**TASK GOAL:**
The data beneath this task has to be reprinted character for character.

[Stored data]
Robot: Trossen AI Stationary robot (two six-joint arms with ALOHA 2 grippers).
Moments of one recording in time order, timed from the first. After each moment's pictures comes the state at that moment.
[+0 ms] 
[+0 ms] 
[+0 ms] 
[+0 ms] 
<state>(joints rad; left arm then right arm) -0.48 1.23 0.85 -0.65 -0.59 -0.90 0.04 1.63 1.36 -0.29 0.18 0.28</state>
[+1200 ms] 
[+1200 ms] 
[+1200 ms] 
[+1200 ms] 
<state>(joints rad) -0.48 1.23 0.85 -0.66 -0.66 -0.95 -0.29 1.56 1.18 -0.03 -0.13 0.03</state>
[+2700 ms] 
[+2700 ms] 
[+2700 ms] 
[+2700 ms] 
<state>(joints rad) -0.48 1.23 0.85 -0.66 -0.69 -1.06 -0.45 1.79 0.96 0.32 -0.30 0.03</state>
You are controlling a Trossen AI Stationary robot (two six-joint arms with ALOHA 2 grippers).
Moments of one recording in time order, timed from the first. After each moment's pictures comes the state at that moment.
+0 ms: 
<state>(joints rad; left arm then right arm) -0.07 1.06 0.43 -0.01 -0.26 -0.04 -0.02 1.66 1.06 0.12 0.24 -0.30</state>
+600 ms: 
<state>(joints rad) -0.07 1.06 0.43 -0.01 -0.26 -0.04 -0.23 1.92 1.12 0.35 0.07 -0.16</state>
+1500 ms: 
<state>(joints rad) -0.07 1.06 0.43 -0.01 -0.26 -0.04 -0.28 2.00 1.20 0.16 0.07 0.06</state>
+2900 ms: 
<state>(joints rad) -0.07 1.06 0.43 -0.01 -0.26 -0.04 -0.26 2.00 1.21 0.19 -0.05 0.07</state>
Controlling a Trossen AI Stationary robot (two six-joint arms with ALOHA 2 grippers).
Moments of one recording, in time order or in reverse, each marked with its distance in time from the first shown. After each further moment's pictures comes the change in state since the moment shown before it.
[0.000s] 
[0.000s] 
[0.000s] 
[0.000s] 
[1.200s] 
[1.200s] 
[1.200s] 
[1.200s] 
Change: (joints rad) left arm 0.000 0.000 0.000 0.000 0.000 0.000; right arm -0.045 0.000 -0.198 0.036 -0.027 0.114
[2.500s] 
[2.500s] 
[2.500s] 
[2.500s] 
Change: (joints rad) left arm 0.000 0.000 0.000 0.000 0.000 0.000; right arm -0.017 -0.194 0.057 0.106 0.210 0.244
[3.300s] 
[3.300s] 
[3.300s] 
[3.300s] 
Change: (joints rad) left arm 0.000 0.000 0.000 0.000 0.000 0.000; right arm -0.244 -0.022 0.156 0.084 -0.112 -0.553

**TASK RESPONSE:**
Robot: Trossen AI Stationary robot (two six-joint arms with ALOHA 2 grippers).
Moments of one recording in time order, timed from the first. After each moment's pictures comes the state at that moment.
[+0 ms] 
[+0 ms] 
[+0 ms] 
[+0 ms] 
<state>(joints rad; left arm then right arm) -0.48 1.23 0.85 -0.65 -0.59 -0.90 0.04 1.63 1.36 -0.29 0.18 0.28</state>
[+1200 ms] 
[+1200 ms] 
[+1200 ms] 
[+1200 ms] 
<state>(joints rad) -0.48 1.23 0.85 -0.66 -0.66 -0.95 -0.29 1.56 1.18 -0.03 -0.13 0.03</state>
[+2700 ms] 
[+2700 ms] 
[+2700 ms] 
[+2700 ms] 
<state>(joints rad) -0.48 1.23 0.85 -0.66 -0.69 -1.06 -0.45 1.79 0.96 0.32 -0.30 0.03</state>
You are controlling a Trossen AI Stationary robot (two six-joint arms with ALOHA 2 grippers).
Moments of one recording in time order, timed from the first. After each moment's pictures comes the state at that moment.
+0 ms: 
<state>(joints rad; left arm then right arm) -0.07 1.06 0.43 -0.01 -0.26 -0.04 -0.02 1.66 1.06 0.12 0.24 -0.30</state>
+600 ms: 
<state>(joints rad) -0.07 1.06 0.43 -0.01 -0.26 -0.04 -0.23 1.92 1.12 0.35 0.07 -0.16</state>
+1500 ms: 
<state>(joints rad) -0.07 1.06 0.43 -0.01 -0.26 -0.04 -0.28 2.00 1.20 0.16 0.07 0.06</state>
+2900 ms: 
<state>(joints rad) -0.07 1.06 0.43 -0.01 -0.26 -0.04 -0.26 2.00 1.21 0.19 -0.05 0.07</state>
Controlling a Trossen AI Stationary robot (two six-joint arms with ALOHA 2 grippers).
Moments of one recording, in time order or in reverse, each marked with its distance in time from the first shown. After each further moment's pictures comes the change in state since the moment shown before it.
[0.000s] 
[0.000s] 
[0.000s] 
[0.000s] 
[1.200s] 
[1.200s] 
[1.200s] 
[1.200s] 
Change: (joints rad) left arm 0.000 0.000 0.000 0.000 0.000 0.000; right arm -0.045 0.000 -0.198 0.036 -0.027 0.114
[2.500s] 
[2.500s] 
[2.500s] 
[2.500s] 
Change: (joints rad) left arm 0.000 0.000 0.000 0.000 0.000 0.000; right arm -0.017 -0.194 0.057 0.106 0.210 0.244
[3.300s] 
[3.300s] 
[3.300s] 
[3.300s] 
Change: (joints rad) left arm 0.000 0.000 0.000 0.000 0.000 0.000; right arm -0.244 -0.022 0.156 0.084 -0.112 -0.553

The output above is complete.